In summary, the final firmware can control actuators based on measurements from RTD temperature, flow and pressure sensors. The display shows live measurements. The user can control the machine using the tactile switches. Measurements are also sent to a computer on the local network for temperature control analysis.

One goal of the application was to implement these features to create a usable prototype machine. However, we should also assess the memory footprint and the performance of the application. Finally, the real-world use case was meant to reveal issues of Bern RTOS, which we will review as well.

Memory Footprint

Memory on microcontroller is typically sparse. Hence, an RTOS should be as small as possible for the features it provides. Cargo bloat [18] is a tool that groups symbols in the linker output map by crates used in a project. There is some guesswork, as some function might get inlined outside a crate. Using the tool the application was analyzed in debug and release build mode. As an intermediate, there is also a debug mode where all application dependencies are built in release mode. The results are listed in the table.


The binary size varies greatly with optimization level as indicated by the total flash size. The biggest contributor is the GUI. That comes as no surprise as there is an image in flash and graphics libraries are typically large. Many binary symbols from the GUI are not correctly picked up by the tool and are counted towards the other section. The release build without GUI resulted in a 66 kB binary. Some crates produce larger binaries in release mode than debug, which might be due to inlining, moving code from one crate to another.

During development, it became evident that optimizing dependencies is necessary in debug mode. Not only because it halves the binary size, but also because it greatly improves timing.

Bern RTOS uses 6.1 kB Flash memory in release mode. Although, the impact on binary size is bigger because some code might be inlined in the application. Additionally, there are macros that generate RTOS related code in the user application.


More important than the impact of an RTOS on the binary size is the real-time performance. Opposed to static size analysis, timing is evaluated at runtime using tracing functions. SEGGER SystemView is one of the few tools for RTOS analysis. The tool is designed to visualize and analyze traces from RTOS in real-time.

Figure: Firmware module hierarchy and moving resources.

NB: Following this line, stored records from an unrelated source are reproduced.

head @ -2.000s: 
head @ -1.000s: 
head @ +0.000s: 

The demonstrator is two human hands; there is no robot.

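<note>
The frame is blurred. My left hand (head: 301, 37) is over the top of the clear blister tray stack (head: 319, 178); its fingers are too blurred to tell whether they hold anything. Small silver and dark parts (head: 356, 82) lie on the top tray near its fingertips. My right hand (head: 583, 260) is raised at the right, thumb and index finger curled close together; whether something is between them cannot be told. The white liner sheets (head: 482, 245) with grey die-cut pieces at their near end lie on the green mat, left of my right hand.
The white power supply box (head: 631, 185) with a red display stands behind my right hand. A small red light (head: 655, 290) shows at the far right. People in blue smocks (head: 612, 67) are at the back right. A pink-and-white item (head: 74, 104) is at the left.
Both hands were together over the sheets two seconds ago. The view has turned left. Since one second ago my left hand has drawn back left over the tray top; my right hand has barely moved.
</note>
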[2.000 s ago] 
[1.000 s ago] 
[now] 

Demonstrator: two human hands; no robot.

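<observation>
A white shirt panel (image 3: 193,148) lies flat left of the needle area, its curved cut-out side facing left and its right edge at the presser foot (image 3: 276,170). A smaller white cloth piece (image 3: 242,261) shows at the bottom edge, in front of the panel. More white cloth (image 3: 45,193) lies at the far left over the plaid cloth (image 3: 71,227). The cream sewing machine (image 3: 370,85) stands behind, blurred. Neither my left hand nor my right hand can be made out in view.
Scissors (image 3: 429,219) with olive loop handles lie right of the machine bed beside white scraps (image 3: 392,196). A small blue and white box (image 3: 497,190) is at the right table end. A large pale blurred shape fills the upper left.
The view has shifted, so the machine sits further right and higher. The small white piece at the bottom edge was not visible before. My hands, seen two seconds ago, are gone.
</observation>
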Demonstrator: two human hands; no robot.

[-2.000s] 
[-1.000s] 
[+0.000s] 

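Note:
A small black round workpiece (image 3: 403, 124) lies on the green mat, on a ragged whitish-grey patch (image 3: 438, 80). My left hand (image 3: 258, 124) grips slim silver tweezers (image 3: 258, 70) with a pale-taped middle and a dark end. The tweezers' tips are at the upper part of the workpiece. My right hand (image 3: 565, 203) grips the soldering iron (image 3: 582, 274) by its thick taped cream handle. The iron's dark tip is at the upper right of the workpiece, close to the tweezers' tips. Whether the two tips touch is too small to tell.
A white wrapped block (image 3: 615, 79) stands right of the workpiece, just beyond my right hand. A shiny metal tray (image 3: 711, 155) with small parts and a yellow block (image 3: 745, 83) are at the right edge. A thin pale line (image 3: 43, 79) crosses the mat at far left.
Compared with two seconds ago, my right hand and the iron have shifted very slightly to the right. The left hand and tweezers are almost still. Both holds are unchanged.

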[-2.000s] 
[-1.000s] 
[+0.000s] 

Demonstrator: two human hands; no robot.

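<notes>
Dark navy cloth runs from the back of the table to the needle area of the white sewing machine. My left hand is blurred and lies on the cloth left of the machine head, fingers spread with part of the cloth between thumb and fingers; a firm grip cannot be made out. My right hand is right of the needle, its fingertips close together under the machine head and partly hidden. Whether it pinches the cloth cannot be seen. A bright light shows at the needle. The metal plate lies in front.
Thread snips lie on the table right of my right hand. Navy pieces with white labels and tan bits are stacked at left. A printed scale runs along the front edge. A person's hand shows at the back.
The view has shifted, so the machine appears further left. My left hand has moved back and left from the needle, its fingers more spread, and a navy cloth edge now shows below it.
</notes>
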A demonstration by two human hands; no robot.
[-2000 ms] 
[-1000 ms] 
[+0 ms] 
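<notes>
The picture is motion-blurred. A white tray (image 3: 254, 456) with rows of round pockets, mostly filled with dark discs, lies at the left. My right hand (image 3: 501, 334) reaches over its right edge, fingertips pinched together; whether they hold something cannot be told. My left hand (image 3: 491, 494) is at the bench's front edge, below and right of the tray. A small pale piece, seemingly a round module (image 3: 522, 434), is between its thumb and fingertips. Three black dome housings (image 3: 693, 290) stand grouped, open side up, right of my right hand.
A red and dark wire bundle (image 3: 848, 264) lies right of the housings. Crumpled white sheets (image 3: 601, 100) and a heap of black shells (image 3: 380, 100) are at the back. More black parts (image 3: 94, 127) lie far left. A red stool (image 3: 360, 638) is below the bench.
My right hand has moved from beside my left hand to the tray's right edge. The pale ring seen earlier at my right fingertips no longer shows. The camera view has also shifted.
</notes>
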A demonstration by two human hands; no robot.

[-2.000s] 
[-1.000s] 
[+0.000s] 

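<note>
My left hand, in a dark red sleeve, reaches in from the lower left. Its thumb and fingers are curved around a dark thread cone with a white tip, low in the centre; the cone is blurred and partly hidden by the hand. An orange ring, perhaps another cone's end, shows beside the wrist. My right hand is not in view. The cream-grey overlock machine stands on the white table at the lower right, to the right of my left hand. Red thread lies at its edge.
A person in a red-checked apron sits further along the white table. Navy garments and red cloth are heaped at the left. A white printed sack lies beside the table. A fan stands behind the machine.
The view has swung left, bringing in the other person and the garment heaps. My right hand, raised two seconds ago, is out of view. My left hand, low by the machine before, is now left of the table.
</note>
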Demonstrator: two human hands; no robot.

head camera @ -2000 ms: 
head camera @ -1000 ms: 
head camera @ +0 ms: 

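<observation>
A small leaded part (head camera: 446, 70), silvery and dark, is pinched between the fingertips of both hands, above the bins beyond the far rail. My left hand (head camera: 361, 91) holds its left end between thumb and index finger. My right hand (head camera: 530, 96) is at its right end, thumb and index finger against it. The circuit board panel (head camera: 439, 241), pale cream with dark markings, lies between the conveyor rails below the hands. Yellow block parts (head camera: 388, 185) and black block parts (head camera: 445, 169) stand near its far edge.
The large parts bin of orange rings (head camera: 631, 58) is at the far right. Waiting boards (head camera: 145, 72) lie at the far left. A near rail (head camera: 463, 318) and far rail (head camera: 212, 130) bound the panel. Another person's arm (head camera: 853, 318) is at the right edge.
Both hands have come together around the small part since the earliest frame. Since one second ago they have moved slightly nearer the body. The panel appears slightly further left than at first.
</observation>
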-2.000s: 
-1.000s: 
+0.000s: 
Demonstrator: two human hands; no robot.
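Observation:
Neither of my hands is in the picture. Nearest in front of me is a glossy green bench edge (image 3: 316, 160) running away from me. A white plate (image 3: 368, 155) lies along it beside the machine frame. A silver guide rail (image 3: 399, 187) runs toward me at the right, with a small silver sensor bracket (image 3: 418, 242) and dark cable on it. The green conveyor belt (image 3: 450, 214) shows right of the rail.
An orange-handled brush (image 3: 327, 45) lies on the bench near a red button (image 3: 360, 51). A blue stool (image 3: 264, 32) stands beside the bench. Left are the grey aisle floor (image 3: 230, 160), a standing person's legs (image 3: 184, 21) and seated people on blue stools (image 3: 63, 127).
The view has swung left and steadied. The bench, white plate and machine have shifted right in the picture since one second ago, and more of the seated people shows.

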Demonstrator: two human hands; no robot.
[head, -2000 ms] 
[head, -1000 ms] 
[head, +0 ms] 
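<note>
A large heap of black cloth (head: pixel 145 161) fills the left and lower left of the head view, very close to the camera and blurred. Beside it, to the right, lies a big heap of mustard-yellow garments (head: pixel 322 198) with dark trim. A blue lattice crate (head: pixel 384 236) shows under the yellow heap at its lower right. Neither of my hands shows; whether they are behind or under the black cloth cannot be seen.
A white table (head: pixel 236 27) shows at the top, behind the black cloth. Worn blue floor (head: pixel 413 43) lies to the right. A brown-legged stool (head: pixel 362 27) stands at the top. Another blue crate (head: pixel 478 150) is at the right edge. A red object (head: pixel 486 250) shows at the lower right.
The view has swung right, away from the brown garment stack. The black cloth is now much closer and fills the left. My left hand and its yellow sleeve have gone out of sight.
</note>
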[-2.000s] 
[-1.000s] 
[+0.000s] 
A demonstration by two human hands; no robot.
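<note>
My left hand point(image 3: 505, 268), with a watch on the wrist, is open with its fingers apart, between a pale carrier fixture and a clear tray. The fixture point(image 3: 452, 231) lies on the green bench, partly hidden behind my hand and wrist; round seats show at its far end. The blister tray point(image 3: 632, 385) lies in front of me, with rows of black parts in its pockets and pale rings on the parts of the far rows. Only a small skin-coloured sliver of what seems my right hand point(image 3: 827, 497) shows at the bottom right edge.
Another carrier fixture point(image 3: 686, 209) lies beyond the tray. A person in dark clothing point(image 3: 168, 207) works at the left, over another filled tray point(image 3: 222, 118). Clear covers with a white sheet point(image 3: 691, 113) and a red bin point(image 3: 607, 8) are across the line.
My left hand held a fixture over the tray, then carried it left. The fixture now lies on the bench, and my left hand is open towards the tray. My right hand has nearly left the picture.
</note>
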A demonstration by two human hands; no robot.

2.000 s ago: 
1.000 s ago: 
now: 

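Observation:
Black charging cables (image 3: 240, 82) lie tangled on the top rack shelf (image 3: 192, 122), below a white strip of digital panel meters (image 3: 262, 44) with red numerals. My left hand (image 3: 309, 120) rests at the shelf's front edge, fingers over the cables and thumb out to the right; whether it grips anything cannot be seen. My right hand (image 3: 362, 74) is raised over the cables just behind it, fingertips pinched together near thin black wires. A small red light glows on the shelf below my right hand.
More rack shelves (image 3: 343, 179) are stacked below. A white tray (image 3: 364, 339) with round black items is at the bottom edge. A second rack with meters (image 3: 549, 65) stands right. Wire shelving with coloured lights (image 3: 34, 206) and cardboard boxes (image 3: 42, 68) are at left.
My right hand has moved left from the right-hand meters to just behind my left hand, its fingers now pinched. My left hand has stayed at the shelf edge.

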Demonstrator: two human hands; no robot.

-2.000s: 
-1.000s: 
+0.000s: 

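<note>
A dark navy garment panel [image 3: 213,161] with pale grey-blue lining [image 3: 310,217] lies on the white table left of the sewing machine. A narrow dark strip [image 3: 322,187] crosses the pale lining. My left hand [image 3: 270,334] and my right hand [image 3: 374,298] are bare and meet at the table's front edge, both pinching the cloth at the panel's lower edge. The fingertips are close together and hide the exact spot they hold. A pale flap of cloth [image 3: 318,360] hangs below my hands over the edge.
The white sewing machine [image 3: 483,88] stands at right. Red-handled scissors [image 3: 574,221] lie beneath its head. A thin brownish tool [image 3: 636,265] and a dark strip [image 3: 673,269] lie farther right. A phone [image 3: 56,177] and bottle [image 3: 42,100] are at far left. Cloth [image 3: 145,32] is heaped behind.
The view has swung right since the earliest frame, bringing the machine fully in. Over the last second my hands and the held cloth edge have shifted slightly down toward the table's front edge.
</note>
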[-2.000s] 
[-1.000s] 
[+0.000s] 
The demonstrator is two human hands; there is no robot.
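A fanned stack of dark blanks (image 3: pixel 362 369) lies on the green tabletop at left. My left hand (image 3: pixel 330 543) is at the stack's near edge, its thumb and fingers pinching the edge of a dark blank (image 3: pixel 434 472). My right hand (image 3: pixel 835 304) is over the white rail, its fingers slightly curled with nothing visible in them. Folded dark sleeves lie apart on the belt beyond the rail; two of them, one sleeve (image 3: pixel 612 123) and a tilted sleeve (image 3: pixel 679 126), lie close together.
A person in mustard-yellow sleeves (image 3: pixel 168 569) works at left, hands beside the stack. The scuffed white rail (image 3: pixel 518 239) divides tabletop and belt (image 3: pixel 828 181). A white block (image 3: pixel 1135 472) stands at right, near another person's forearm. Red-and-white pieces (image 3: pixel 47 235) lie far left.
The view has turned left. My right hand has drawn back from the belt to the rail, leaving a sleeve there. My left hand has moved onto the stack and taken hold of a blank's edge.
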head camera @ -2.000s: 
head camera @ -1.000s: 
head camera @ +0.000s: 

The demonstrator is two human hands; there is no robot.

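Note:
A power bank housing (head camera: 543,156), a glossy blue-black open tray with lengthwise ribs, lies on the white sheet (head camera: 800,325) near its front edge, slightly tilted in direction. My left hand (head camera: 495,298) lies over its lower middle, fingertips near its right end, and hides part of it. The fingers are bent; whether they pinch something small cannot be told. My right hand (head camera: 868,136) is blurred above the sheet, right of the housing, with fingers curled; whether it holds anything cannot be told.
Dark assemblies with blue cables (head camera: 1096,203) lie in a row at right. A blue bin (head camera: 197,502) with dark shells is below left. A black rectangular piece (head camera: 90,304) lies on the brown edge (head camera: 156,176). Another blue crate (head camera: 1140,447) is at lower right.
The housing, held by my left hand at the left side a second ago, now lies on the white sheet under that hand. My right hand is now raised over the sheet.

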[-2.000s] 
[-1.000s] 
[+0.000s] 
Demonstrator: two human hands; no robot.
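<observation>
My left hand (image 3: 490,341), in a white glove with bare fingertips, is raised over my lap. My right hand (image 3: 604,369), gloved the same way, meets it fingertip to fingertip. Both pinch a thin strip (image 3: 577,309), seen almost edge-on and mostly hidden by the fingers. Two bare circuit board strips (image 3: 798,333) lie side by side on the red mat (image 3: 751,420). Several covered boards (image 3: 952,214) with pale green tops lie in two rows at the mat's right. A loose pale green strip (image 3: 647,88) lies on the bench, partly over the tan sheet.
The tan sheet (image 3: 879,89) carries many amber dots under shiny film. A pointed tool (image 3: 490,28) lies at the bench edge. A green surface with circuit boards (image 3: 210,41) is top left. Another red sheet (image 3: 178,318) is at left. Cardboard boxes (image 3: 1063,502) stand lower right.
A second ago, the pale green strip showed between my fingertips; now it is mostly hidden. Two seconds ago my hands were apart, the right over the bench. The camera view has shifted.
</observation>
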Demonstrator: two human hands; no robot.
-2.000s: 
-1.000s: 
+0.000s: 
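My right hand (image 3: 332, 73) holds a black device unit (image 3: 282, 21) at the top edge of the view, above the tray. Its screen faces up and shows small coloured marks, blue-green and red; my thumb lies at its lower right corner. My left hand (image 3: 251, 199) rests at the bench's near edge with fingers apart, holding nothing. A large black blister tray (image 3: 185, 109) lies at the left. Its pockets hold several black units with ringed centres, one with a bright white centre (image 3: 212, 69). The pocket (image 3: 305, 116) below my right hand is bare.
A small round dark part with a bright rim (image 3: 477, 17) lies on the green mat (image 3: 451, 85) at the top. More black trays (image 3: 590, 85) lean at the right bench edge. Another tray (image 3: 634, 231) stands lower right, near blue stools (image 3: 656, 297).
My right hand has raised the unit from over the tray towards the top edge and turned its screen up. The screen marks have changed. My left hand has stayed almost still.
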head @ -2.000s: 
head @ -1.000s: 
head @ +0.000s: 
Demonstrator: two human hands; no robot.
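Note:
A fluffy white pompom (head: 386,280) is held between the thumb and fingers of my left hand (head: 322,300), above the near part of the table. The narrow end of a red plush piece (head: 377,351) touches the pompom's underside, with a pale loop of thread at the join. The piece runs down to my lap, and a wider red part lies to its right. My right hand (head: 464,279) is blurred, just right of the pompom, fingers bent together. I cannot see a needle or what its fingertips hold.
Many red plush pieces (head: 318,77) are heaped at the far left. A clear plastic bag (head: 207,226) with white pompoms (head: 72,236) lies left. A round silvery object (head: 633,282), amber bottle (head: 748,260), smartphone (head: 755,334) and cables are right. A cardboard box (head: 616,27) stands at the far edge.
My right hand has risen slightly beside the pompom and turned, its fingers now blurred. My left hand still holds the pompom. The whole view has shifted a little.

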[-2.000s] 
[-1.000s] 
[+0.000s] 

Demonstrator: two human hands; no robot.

The initialization phase starts when the program enters the main function. At that point, the CPU has access to the entire system. Hence, the board is set up and split to pass it to the different processes. Additionally, inter-process message queues (blue) between processes are allocated. Main then passes these resources to the processes. Processes are loosely coupled by message queues and each implemented in its own module.

A process then allocates synchronization primitives (red) for the threads and passes resources to the threads. Finally, the kernel starts, memory barriers are set up and resources cannot be moved anymore.

This structure splits a complex problem into manageable and loosely coupled problems. Each process has its own memory region with an allocator. Therefore, memory shortages can be traced back to the threads within that process. However, at the moment thread priorities are global. The process level is skipped and priorities are scattered over multiple files. As thread priorities influence the performance of the application greatly, they should be on process level. As a solution a process priority could be introduced. The process priorities could be set in main. Then, on each process level, the priorities for the threads within the process could be set. Hence, no knowledge about the whole application is necessary.

At this moment, the kernel provides the synchronization primitives mutex and semaphore. Using semaphores to flag an event from an interrupt is however more cumbersome than necessary. Often threads only rely on a signal from an event. The kernel should also provide this simple event primitive.

The entry point of a thread is a function that contains some initialization and then an infinite loop. One issue with the infinite loop is that testing is suboptimal because it is more work to input test data into a running loop than to input a function. Another problem is awaiting one of many events. As embedded systems mostly run event based the CPU is often awaiting events. The kernel currently does not support awaiting more than one event at a time. For example, the network log thread polls multiple message queues to check if there is any new data. The kernel API could be remodeled so that the thread entry function signals pending events in its context. Most importantly, the entry function would always run to completion. That solution would simplify testing and event processing.

On testing, there are currently no mocks or simulation of the kernel. Thus, the application can only be tested at the unit level. Integration tests on the host system are impossible. Traits abstracting RTOS dependencies and mocks should be added to the kernel.

Lastly, the API has functions relying on memory allocation and some on statically sized data. The API should be usable with static and dynamic memory allocation. Though, the impact of the allocation scheme should be minimal on the kernel usage. For example, initializing a thread with a statically allocated stack should be almost identical to a dynamically allocated one.